I see two types of examples in various places. One uses form fields like
curl -X PUT -d "phone=123.456.7890" "http://127.0.0.1/services/rest/user/123"
and the other uses an XML content like (some variation of) this
echo "<user><id>123</id><phone>123.456.7890</phone></user>" | curl -X PUT -d #- "http://127.0.0.1/services/rest/user/"
It seems like using the form fields has the advantage of brevity and clearly identifying the client's intent by targeting just the modified fields, but makes it awkward to address "deeper" metadata.
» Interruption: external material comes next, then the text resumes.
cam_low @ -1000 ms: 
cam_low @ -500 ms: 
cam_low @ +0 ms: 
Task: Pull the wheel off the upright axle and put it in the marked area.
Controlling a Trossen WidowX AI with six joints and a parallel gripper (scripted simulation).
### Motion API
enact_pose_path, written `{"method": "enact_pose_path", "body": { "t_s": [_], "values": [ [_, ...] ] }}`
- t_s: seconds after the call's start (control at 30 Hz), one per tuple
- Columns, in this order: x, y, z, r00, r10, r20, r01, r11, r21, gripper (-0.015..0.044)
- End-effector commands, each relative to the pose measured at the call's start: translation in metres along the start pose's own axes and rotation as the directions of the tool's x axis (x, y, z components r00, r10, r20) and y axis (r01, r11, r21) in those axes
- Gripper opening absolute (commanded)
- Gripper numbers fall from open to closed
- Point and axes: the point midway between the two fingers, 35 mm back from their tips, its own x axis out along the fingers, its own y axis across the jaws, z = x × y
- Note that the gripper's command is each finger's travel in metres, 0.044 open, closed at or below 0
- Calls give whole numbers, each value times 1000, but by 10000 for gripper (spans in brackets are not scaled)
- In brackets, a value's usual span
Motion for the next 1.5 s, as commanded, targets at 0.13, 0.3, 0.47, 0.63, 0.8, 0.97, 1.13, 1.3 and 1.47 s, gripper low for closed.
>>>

Using the XML content has an advantage of being more complete, but the disadvantage of the overhead of figuring out which field the client is actually modifying (assuming that they send back the entire resource with small modifications).
Is there a best practice, or even a more-common practice?
It could be something like JSON(P)? (I'm not sure about exact syntax):
$ echo '{user: {id: 123, phone: 123.456.7890}}' |\
> curl -X PUT -d #- 'http://127.0.0.1/services/rest/user/'
Or
$ echo '{phone: 123.456.7890}' |\
> curl -X PUT -d #- 'http://127.0.0.1/services/rest/user/123.json'
In the second example URL does not refer to a specific resource, so IMHO it's not RESTful.
If you fix that, the choice comes down to form and XML encoding.
If you need structured and extensible data, then XML might be useful:
<phone type="work, mobile"><num>555-555</num><ext>123</ext></phone>
but not neccessary:
phone=555-555&phone-ext=123&phone-type=work&phone-type=mobile
Lots of API users may get XML encoding wrong, have trouble grasping namespace indirection, so form encoding might be better for wide audience.
Good question! I don't know of a specific best practice or common practice. But I do want to point out that the question isn't really about form fields or XML, it's about partial representations vs. full representations. You've succinctly described the practical differences between them. One aspect of the question is who has the responsibility to determine what has changed: the client or the server.
A hybrid option would be some kind of format wherein a client could specify what exactly has changed, using some syntax to point to "deeper" metadata, such as XPath or JSONpath, along with the new value.